By the Pricking of My Thumbs - Agatha Christie [92]
‘No,’ said Tuppence.
‘Oh, you seem to know so much. I thought perhaps you’d know that too. There was a doctor. I went to him. I was only seventeen then and I was frightened. He said it would be all right to have the child taken away so that nobody would ever know. But it wasn’t all right, you see. I began to have dreams. I had dreams that the child was always there, asking me why it had never had life. The child told me it wanted companions. It was a girl, you know. Yes, I’m sure it was a girl. She came and she wanted other children. Then I got the command. I couldn’t have any children. I’d married and I thought I’d have children, then my husband wanted children passionately but the children never came, because I was cursed, you see. You understand that, don’t you? But there was a way, a way to atone. To atone for what I’d done. What I’d done was murder, wasn’t it, and you could only atone for murder with other murders, because the other murders wouldn’t be really murders, they would be sacrifices. They would be offered up. You do see the difference, don’t you? The children went to keep my child company. Children of different ages but young. The command would come and then–’ she leaned forward and touched Tuppence ‘–it was such a happy thing to do. You understand that, don’t you? It was so happy to release them so that they’d never know sin like I knew sin. I couldn’t tell anyone, of course, nobody was ever to know. That was the thing I had to be sure about. But there were people sometimes who got to know or to suspect. Then of course–well, I mean it had to be death for them too, so that I should be safe. So I’ve always been quite safe. You understand, don’t you?’
‘Not–not quite.’
‘But you do know. That’s why you came here, isn’t it? You knew. You knew the day I asked you at Sunny Ridge. I saw by your face. I said “Was it your poor child?” I thought you’d come, perhaps because you were a mother. One of those whose children I’d killed. I hoped you’d come back another time and then we’d have a glass of milk together. It was usually milk. Sometimes cocoa. Anyone who knew about me.’

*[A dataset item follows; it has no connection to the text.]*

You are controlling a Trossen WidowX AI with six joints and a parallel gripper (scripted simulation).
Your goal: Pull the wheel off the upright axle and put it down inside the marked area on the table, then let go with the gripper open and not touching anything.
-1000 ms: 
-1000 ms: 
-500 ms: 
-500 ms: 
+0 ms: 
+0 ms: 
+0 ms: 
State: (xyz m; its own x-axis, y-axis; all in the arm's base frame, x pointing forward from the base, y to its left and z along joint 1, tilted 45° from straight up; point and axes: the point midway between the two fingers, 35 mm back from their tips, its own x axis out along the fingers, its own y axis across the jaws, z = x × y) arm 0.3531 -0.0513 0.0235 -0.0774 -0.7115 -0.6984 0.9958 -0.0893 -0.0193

She moved slowly across the room and opened a cupboard in a corner of the room.
‘Mrs Moody–’ said Tuppence, ‘was she one?’
‘Oh, you know about her–she wasn’t a mother–she’d been a dresser at the theatre. She recognized me so she had to go.’ Turning suddenly she came towards Tuppence holding a glass of milk and smiling persuasively.

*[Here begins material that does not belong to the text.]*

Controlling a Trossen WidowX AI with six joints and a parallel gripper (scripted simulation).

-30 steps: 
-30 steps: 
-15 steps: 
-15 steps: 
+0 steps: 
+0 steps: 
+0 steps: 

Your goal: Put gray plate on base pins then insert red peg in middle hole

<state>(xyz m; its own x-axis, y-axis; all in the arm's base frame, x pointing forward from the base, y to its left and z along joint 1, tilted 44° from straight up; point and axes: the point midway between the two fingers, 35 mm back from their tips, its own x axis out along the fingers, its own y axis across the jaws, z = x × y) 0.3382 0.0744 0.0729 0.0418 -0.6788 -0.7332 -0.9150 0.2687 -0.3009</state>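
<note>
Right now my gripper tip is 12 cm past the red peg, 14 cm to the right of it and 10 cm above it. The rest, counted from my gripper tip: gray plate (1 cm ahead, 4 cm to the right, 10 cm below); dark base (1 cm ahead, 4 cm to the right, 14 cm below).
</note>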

‘Drink it up,’ she said. ‘Just drink it up.’
Tuppence sat silent for a moment, then she leapt to her feet and rushed to the window. Catching up a chair, she crashed the glass. She leaned her head out and screamed:
‘Help! Help!’
Mrs Lancaster laughed. She put the glass of milk down on a table and leant back in her chair and laughed.
‘How stupid you are. Who do you think will come? Who do you think can come? They’d have to break down doors, they’d have to get through that wall and by that time–there are other things, you know. It needn’t be milk. Milk is the easy way. Milk and cocoa and even tea. For little Mrs Moody I put it in cocoa–she loved cocoa.’
‘The morphia? How did you get it?’
‘Oh, that was easy. A man I lived with years ago–he had cancer–the doctor gave me supplies for him–to keep in my charge–other drugs too–I said later that they’d all been thrown away–but I kept them, and other drugs and sedatives too–I thought they might come in useful some day–and they did–I’ve still got a supply–I never take anything of the kind myself–I don’t believe in it.’ She pushed the glass of milk towards Tuppence–‘Drink it up, it’s much the easiest way. The other way–the trouble is, I can’t be sure just where I put it.’
She got up from her chair and began walking round the room.
‘Where did I put it? Where did I? I forget everything now I’m getting old.’
Tuppence yelled again. ‘Help!’ but the canal bank was empty still. Mrs Lancaster was still wandering round the room.
‘I thought–I certainly thought–oh, of course, in my knitting bag.’